Former experimental television station

W5XA OR W9XX was an experimental television station broadcast in Shreveport, Louisiana from 1929 to 1934.

==History==
W5XA originally began as W9XX and began broadcasting on 1604 kHz with 100 watts power as a radio station. In September 1930, it was licensed to Rev. Lannie W. Stewart, in Carterville, Missouri. In October 1931, the station was apparently sold to Paul L. Carriger, and moved to Shreveport. The next month the frequency was changed to 1594 kHz, and a number of shortwave frequencies were authorized. The call sign was changed to W5XA. The station officially went on the air on January 11, 1932, with both audio and video transmissions.
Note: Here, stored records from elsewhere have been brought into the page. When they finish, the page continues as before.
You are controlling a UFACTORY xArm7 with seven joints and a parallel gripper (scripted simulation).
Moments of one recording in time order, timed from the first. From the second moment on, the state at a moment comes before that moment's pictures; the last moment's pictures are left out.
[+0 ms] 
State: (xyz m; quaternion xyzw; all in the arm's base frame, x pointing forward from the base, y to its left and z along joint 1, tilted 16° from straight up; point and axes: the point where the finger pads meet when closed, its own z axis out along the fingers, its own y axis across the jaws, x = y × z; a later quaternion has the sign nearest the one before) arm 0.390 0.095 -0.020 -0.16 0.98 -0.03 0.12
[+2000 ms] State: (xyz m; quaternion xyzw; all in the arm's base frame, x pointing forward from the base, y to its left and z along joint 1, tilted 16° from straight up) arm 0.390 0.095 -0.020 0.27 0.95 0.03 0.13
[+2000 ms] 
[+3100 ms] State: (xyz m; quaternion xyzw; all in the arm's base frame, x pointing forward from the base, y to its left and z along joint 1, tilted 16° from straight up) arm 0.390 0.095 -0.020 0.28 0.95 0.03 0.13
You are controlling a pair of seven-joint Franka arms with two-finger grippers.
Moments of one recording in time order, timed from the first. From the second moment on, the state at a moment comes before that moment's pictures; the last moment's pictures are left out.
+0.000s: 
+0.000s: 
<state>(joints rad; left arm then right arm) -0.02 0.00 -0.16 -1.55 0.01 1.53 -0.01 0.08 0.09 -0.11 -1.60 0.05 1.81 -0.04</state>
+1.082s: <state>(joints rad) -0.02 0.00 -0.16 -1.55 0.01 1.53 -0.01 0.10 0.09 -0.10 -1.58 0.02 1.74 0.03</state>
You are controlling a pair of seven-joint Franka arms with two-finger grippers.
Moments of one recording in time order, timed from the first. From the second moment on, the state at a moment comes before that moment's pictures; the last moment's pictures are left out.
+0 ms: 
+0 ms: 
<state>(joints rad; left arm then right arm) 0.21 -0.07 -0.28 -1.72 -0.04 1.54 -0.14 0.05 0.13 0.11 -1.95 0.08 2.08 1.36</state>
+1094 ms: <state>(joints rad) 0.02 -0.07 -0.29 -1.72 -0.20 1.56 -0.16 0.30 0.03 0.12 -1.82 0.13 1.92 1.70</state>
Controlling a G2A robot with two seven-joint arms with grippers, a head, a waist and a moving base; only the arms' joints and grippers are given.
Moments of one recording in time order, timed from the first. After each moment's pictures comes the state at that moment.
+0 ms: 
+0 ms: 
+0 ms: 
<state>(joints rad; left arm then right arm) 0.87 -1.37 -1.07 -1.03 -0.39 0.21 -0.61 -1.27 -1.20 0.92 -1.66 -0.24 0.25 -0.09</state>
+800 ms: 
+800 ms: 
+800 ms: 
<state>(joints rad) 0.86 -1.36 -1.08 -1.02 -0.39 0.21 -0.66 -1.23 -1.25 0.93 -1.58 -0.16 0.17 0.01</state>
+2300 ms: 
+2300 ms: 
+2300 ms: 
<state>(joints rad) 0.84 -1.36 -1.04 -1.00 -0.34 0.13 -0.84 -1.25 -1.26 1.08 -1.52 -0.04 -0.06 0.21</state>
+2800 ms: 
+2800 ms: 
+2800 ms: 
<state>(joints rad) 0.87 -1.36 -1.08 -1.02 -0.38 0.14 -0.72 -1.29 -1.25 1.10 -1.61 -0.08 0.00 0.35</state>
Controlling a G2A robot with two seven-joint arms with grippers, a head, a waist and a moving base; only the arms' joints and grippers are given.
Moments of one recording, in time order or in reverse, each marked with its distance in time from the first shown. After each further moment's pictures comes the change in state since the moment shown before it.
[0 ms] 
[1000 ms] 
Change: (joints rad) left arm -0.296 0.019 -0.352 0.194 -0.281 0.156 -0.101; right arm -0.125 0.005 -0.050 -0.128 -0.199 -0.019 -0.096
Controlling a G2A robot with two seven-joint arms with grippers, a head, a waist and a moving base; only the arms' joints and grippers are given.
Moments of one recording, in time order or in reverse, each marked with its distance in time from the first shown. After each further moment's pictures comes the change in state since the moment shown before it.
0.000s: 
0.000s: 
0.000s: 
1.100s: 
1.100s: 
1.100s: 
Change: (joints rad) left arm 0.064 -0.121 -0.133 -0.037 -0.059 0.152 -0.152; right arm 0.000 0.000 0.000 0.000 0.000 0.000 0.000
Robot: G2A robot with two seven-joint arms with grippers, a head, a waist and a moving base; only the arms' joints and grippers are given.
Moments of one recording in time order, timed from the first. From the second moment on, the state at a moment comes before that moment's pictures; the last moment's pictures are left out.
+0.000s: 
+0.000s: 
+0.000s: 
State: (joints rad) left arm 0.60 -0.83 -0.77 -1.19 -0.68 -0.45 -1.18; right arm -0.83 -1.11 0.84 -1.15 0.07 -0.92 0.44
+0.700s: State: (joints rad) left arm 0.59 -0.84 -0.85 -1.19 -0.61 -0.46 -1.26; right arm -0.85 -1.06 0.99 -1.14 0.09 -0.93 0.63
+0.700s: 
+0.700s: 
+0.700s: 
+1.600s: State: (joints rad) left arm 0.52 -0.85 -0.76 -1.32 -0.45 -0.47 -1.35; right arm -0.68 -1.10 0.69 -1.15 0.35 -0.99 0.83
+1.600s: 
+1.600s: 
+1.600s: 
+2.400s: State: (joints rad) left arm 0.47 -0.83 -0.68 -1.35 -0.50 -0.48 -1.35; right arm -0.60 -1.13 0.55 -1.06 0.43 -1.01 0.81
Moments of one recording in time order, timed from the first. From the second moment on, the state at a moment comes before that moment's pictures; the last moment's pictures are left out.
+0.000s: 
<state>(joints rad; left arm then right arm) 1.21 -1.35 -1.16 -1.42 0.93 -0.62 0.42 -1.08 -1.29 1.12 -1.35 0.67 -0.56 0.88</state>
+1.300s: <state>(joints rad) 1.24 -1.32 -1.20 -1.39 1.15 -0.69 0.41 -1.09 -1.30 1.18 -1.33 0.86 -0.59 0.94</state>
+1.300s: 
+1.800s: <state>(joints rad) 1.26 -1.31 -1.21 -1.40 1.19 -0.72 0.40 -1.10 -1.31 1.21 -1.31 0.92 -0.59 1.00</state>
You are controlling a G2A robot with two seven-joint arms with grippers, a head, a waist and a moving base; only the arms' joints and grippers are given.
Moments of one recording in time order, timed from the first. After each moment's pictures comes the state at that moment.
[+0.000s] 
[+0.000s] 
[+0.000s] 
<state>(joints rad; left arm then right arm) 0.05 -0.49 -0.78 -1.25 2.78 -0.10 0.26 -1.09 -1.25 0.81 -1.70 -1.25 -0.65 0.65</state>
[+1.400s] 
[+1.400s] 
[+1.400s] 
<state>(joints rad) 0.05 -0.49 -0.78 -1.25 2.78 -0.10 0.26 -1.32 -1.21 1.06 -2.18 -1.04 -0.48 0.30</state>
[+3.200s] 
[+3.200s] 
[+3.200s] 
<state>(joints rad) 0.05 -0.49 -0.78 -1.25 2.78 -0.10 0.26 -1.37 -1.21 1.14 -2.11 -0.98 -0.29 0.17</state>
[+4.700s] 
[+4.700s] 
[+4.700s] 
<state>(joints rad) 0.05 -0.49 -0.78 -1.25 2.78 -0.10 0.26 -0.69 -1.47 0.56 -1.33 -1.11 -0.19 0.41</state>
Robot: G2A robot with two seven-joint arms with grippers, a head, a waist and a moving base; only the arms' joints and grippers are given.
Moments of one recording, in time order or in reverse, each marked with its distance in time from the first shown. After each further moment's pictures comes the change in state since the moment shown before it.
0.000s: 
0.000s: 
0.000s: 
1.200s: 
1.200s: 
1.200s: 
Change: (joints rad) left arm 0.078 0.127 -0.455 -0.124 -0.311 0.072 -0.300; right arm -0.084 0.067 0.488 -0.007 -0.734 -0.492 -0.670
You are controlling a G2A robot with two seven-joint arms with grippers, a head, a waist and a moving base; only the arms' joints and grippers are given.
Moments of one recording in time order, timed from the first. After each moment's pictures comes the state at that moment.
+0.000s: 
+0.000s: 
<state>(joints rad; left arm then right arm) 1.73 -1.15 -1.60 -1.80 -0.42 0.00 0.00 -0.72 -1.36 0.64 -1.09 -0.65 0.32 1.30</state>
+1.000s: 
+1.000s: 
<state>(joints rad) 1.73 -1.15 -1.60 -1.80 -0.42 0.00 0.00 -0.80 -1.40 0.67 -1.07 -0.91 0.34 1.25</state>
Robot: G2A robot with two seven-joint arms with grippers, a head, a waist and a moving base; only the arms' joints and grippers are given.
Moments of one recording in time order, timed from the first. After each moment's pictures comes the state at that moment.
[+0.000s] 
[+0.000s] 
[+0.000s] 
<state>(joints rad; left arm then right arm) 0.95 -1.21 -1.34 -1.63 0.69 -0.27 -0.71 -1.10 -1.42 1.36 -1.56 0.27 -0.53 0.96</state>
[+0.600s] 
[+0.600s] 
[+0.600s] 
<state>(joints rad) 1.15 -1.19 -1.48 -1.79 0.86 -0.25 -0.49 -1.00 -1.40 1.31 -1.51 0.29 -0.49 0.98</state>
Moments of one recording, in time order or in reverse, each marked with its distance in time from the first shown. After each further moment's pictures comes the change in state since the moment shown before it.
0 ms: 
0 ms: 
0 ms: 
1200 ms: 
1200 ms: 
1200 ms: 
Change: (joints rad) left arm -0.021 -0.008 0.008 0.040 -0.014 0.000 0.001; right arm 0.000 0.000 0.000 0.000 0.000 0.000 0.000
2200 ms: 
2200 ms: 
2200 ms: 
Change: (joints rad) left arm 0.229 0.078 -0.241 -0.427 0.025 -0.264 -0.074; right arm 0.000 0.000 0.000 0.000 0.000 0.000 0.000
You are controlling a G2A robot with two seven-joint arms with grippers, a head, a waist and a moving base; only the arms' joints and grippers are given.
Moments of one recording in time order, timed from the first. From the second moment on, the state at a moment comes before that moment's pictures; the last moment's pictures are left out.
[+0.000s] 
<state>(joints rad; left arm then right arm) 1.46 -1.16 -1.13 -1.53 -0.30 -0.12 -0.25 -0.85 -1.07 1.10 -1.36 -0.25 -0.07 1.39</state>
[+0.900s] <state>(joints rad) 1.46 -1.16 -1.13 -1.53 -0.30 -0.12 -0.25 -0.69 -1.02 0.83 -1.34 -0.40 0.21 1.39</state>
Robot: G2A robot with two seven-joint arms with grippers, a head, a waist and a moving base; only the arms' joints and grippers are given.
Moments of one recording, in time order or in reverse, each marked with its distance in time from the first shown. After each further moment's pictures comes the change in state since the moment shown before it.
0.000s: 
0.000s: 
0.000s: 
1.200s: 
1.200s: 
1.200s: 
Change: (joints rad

The audio was transmitted on 1594 kHz and the video on the 160 meter amateur radio band.

Newspaper accounts, and the recollection of W. E. Antony, a radio pioneer who was involved in the station, say that TV broadcasting started in 1929. The equipment shown below dates from 1932, so another camera must have been used, probably a home made one.

The call-sign for the television station was listed in newspapers as W9XX, however, it is likely that the confusion came from a photo of a station a microphone, purchased as part of the station in Carterville, with W9XX on it. Paul L. Carriger gave up on TV in 1934 as money and interest had become scarce during The Great Depression.

The station broadcast with 45 horizontal scanning lines, and 15 frames per second.